**What this task involves:**
Could you find every line in the records below that contains the word "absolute" and copy it?

**Dataset content:**
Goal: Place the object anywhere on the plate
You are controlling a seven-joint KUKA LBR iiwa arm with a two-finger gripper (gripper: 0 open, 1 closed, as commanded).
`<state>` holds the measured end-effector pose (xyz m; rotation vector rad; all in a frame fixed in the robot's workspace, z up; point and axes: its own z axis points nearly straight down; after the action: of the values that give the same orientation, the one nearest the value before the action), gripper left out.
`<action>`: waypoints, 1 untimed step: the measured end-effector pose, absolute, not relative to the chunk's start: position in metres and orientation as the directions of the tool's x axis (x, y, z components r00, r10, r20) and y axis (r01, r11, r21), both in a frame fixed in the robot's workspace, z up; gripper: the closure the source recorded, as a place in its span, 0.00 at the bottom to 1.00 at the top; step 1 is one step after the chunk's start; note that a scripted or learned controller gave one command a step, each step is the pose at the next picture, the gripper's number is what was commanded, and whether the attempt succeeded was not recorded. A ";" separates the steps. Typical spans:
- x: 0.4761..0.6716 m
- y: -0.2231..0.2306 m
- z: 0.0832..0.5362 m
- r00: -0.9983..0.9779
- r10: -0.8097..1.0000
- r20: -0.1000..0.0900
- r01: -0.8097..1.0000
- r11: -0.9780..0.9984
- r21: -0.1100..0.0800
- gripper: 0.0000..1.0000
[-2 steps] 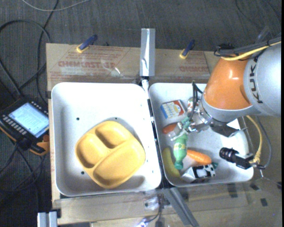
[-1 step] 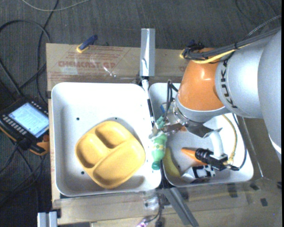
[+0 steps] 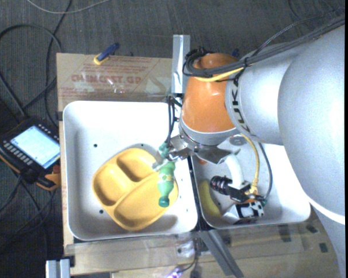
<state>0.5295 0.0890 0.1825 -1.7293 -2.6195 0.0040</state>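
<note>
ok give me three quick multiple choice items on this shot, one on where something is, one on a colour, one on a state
1. Where is the plate?
A. left bin
B. right bin
C. on the floor

2. What colour is the bottle?
A. red
B. green
C. black

3. How does the bottle sit?
A. standing in the right bin
C. lying over the plate's right edge
B. hanging high above the bench, clear of both bins

Answers: 1 A, the yellow plate lies in the left bin. 2 B, the bottle is green against the yellow plate. 3 C, it lies lengthwise across the plate's right part, just below the gripper.
</note>
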 end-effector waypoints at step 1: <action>0.530 0.089 0.183 -0.393 0.920 0.002 0.920 0.393 -0.003 0.00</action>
<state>0.5295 0.0890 0.1826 -1.7292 -2.6191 0.0026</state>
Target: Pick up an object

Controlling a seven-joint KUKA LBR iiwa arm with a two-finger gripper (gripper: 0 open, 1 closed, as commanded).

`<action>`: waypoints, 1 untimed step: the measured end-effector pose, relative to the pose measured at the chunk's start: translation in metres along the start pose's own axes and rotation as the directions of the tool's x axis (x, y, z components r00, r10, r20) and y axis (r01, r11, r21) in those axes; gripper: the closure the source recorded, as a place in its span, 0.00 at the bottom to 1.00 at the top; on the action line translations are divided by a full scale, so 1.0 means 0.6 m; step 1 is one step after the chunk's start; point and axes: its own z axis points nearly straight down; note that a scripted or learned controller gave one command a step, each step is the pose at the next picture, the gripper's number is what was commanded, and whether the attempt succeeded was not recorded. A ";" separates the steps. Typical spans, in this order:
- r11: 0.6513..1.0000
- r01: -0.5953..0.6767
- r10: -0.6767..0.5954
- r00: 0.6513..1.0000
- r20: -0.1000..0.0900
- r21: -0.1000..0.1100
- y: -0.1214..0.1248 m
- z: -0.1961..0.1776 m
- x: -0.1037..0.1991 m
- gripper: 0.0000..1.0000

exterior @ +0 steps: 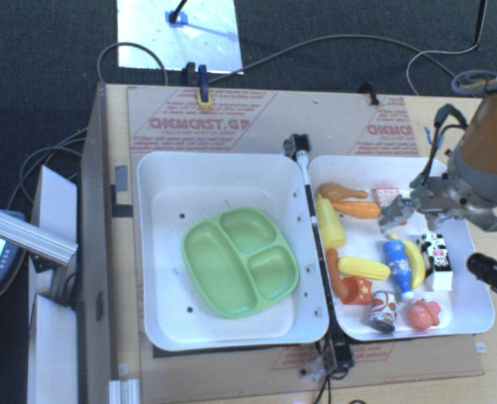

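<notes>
Toys [375, 263] crowd right bin [476, 314]; gripper [398, 213] above near far edge

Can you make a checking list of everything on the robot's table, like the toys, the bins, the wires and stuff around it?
Surface: brown bench bearing two white bins.
Job's things: right bin holds toy food: orange carrot, yellow corn, blue bottle, pink toy, small can.
Clutter: green divided tray in left bin.
Grippers: tool hangs over right bin beside the carrot.
Cables: black cable loops behind the bench.
Surroundings: dark carpet, shiny floor plate.
</notes>
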 end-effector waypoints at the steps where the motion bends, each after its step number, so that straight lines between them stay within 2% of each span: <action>1: 1.000 -0.003 0.003 1.000 0.000 0.004 0.033 0.181 -0.061 0.00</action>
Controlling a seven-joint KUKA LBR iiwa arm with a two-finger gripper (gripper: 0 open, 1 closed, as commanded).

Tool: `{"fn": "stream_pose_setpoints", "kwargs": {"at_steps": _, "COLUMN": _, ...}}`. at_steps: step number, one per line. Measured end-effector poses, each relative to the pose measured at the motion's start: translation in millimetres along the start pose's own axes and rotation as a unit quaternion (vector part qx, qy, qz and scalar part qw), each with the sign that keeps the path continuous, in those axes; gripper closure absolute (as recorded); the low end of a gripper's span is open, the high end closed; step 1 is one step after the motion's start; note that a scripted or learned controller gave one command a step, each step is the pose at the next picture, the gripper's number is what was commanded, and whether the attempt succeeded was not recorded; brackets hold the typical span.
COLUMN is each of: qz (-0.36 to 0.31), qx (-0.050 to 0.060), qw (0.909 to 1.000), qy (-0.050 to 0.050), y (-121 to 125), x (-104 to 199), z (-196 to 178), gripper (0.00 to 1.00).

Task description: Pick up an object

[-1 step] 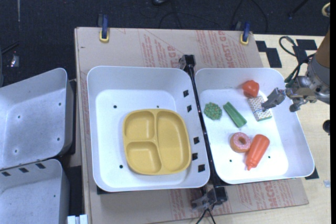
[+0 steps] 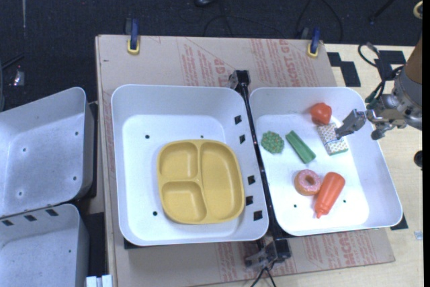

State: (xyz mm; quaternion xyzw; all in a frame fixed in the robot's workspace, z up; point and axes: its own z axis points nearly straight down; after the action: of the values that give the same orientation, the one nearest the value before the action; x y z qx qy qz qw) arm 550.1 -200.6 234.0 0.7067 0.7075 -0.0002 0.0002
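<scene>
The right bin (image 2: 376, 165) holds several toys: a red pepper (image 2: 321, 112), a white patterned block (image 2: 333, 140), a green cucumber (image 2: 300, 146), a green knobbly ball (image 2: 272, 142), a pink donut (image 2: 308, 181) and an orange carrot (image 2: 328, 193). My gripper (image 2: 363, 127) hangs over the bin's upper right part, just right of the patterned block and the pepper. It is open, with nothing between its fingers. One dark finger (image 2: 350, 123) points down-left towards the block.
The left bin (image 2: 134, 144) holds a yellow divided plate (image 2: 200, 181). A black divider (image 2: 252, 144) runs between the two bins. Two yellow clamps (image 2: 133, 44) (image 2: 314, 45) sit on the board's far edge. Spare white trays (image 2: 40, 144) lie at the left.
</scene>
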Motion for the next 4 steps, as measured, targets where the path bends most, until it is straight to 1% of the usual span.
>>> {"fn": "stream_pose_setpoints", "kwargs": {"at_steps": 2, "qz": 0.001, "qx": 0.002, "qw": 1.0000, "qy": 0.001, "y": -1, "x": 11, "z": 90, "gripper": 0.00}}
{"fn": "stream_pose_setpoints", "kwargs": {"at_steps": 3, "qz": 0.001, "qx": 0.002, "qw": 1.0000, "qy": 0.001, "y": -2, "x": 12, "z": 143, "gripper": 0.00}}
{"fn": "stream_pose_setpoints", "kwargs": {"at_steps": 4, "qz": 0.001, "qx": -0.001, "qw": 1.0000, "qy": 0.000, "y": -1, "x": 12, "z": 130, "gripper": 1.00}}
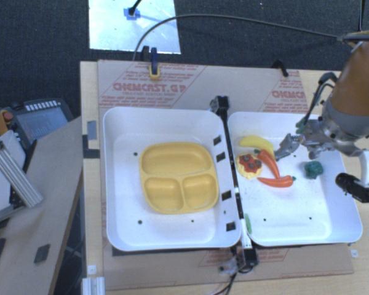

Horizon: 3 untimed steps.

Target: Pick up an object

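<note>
The right bin (pixel 307 226) holds several toy foods. A yellow banana (pixel 256 142) lies at its back left, with a pizza slice (pixel 249 165) just in front of it. An orange carrot (pixel 269 161) slants beside the pizza, and a red pepper (pixel 277 180) lies in front of that. A green broccoli piece (pixel 313 169) sits farther right. My gripper (pixel 288 146) hangs over the right bin, just right of the banana and above the carrot's far end. The arm comes in from the right behind it.
In the left bin (pixel 120 183) lies a yellow divided plate (pixel 177 177). A black divider with clips (pixel 229 165) runs between the two bins. A black part of the arm (pixel 357 188) juts over the right bin's right edge.
</note>
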Tool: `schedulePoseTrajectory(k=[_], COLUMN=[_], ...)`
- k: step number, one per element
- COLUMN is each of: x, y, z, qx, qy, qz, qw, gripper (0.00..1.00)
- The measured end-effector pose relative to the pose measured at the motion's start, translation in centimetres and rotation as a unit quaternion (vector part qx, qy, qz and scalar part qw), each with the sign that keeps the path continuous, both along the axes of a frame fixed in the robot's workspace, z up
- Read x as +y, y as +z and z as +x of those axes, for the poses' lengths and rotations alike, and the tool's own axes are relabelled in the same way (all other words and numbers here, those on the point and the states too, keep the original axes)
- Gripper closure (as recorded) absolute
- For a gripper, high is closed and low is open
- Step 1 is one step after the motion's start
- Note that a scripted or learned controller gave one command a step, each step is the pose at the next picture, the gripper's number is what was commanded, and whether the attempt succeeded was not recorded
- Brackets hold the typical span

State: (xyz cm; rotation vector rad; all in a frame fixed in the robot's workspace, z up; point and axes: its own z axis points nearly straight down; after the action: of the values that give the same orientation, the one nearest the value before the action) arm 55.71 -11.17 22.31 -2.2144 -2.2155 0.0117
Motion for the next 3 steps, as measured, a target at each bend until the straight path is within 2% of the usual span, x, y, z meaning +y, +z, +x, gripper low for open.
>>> schedulePoseTrajectory(k=[1, 2, 3], x=[0.0, -0.2, -0.7], y=[0.7, -3.6, -9.7], z=[0.3, -0.2, 0.0], qx=[-0.007, -0.004, -0.004], qy=[0.001, 0.000, 0.000], qz=[-0.0008, -0.0002, 0.0000], qw=[1.0000, 1.0000, 1.0000], gripper=[0.00, 0.00, 0.00])
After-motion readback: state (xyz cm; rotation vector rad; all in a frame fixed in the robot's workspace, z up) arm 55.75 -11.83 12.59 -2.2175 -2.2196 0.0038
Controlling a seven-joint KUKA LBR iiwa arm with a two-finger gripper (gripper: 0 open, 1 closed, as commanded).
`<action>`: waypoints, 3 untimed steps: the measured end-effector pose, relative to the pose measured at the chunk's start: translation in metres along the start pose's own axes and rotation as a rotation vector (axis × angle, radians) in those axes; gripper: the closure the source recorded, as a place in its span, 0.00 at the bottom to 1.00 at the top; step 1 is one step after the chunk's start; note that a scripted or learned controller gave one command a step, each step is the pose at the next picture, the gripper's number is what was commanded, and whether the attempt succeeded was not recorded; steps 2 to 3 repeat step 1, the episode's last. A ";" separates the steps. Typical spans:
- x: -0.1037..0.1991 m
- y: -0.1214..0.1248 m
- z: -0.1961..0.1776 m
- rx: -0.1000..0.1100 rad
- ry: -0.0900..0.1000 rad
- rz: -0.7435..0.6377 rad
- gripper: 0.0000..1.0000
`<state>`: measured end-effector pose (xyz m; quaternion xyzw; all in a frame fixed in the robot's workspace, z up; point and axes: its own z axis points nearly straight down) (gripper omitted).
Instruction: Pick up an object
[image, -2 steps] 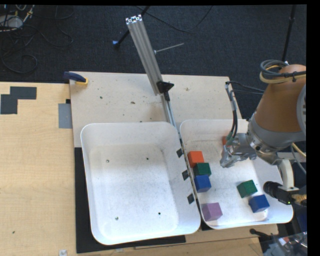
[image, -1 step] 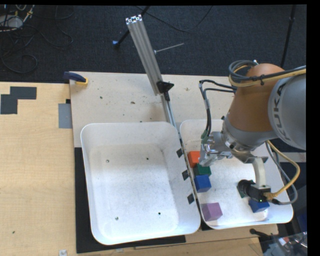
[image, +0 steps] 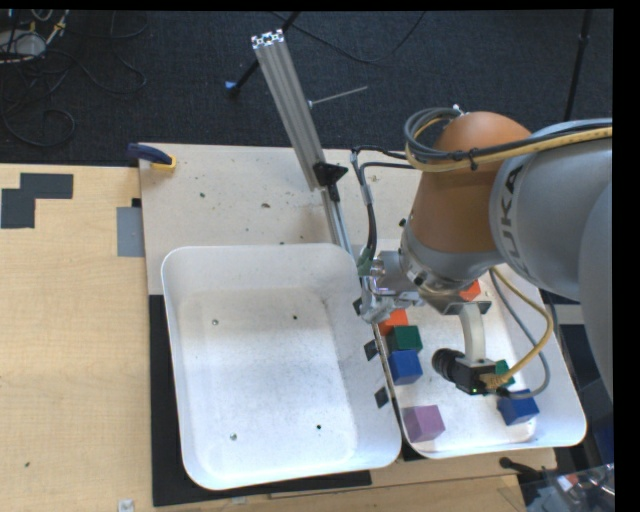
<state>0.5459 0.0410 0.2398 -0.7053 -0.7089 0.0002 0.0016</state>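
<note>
My gripper (image: 383, 298) hangs over the left edge of the right bin (image: 560, 430), close to the wall shared with the left bin (image: 200, 300). Just below it an orange block (image: 399, 320), a green block (image: 406, 338) and a blue block (image: 405, 366) lie in a tight row. A purple block (image: 424, 421) rests near the bin's front, and another blue block (image: 518, 408) sits toward its front right. The big wrist hides much of the back of the right bin, where a bit of another orange thing (image: 470, 291) peeks out.
A slanted aluminium bar (image: 298, 120) rises from the bench behind the bins, close to my wrist. A small blue and yellow thing (image: 152, 155) lies at the bench's far left corner. The left bin's floor has only dark specks.
</note>
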 end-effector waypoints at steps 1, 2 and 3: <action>0.052 0.005 0.007 0.001 -0.001 0.001 1.00; 0.052 0.005 0.007 0.001 -0.001 0.001 1.00; 0.052 0.005 0.007 0.001 -0.001 0.001 1.00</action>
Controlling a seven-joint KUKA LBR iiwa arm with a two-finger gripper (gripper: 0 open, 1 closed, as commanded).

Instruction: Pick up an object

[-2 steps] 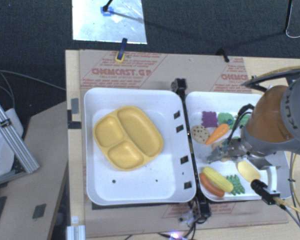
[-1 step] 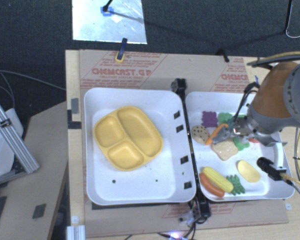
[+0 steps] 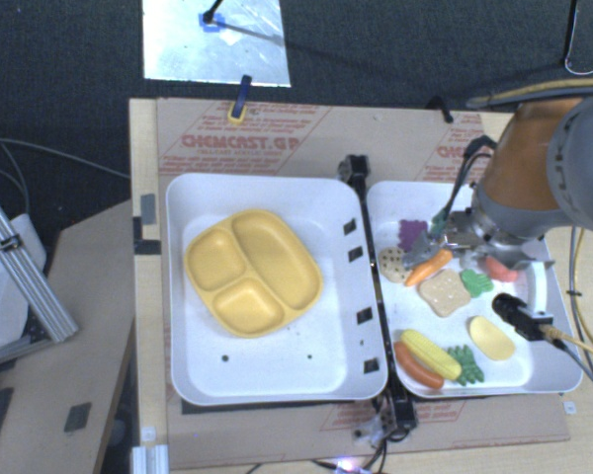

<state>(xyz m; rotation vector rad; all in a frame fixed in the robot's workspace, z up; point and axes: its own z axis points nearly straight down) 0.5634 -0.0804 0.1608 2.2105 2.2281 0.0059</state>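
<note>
Orange carrot beside hand

Robot arm: a thick, rounded link with a smooth grey shell, joined to a broad orange band of matt finish above the wrist. Below the band sits a grey, drum-shaped wrist housing. Thin dark cables loop along the band's edge toward the gripper, a small assembly of grey and dark metal parts, too blurred to resolve.
</note>
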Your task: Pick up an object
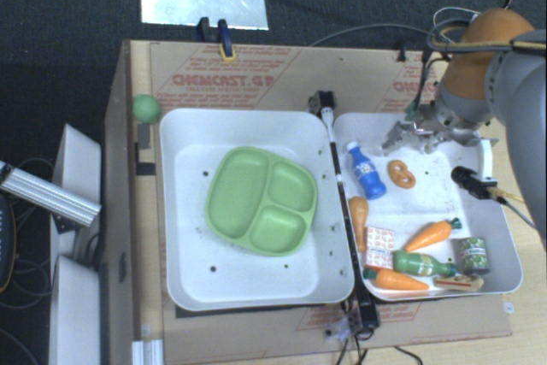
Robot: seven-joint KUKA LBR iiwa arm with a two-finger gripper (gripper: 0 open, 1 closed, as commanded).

**Written reply:**
`<action>`: waypoints, 1 untimed step: the measured end-effector pose, absolute, not relative to the chunk's start: position in metres and orientation as the directions of the tool's x axis (x, y, z components r00, r10, r20) and y axis (r01, r11, r21), both in a frame fixed in the robot's workspace, z up; gripper: the closure the source recorded, as a place in its span, 0.00 at the bottom to 1.00 at the top; step 1 is one step after the chunk's start; note that a scripted or learned controller gave one command a step, each step is the pose at the next picture, the gripper's number is what was commanded, and whether the attempt succeeded was not recorded. A ";" separates the steps. Typical spans:
Tool: `{"fn": "stream_pose_setpoints", "kwargs": {"at_steps": _, "COLUMN": _, ...}}`. at_steps: step number, one per line. Measured end-effector poses, each relative to the pose measured at the motion's start: translation in millimetres along the start pose's own axes and rotation as a unit quaternion (vector part qx, qy, qz and scalar part qw), each with the sign that keeps the path continuous, in those axes; gripper closure absolute (as recorded); the low end of a gripper's span is open, the high end closed; step 1 is one step after the motion's start; note that a scripted or learned controller gave one command a step, each step is the pose at the next picture, the gripper's number is what was commanded, and whether the attempt succeeded was not recorded; brackets hold the typical span.
- Gripper closure (as recorded) absolute

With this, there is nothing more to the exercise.